╭─ Raw data

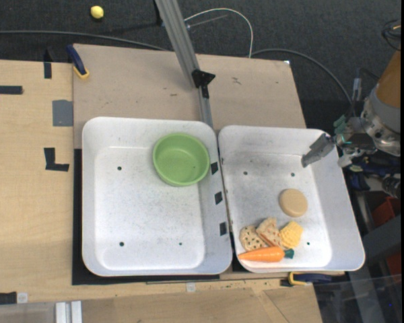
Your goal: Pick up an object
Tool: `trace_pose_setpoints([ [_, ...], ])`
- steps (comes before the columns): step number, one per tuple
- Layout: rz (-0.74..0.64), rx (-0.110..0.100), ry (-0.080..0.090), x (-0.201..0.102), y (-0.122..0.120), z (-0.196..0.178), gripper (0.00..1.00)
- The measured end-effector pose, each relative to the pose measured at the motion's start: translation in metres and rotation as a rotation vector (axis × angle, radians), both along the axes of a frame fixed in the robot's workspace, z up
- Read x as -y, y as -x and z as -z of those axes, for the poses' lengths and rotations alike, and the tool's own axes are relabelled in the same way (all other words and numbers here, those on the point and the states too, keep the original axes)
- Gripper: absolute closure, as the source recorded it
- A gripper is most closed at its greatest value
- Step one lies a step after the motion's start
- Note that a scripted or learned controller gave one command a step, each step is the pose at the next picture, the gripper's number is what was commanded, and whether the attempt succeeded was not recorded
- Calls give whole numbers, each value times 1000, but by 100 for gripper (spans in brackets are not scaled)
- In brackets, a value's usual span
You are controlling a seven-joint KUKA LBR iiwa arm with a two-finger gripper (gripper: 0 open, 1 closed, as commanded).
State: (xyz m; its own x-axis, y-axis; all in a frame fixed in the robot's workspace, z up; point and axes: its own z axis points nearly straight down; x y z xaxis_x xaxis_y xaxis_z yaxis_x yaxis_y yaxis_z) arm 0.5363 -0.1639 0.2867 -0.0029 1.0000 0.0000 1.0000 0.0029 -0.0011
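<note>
The right bin holds a round tan bun, a brown cracker, a toast-like piece, a yellow corn-like piece and an orange carrot, the last few bunched at its front edge. A green bowl sits upright in the left bin, near the back right. My gripper hovers at the right bin's back right rim. It is open, one grey finger slants over the bin floor, and nothing is between the fingers.
A slanted metal pole comes down to the divide between the bins at the back. Clamps sit at the board's back left and front right. Cables and a yellow ball lie on the dark floor.
</note>
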Motion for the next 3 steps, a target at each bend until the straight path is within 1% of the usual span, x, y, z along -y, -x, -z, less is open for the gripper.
trace_pose_setpoints([
  [1, 1, 0, 0, 0, 0, 0, 0],
  [2, 1, -4, 0, -3, -2, 44, 0],
  [3, 2, -8, -1, -5, 1, 109, 0],
])
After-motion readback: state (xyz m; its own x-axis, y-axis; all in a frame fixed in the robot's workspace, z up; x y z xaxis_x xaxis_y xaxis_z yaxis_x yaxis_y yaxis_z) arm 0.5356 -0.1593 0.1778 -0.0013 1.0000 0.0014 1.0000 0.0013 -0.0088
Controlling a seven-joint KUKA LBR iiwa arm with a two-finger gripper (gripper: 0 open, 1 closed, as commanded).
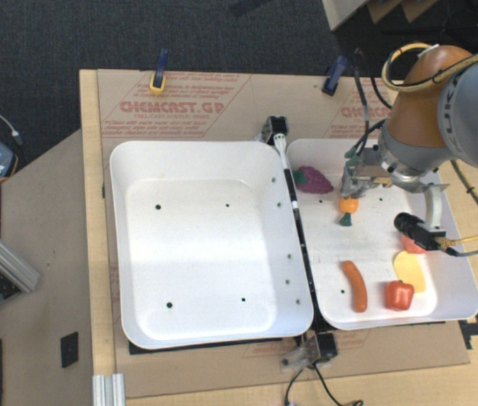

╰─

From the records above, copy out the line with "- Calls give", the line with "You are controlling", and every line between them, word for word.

- Calls give whole numbers, each value times 1000, but by 100 for gripper (spans in brackets are not scaled)
- In brackets, a value's usual span
You are controlling a seven-joint KUKA LBR iiwa arm with a two-finger gripper (gripper: 0 open, 1 closed, as commanded).

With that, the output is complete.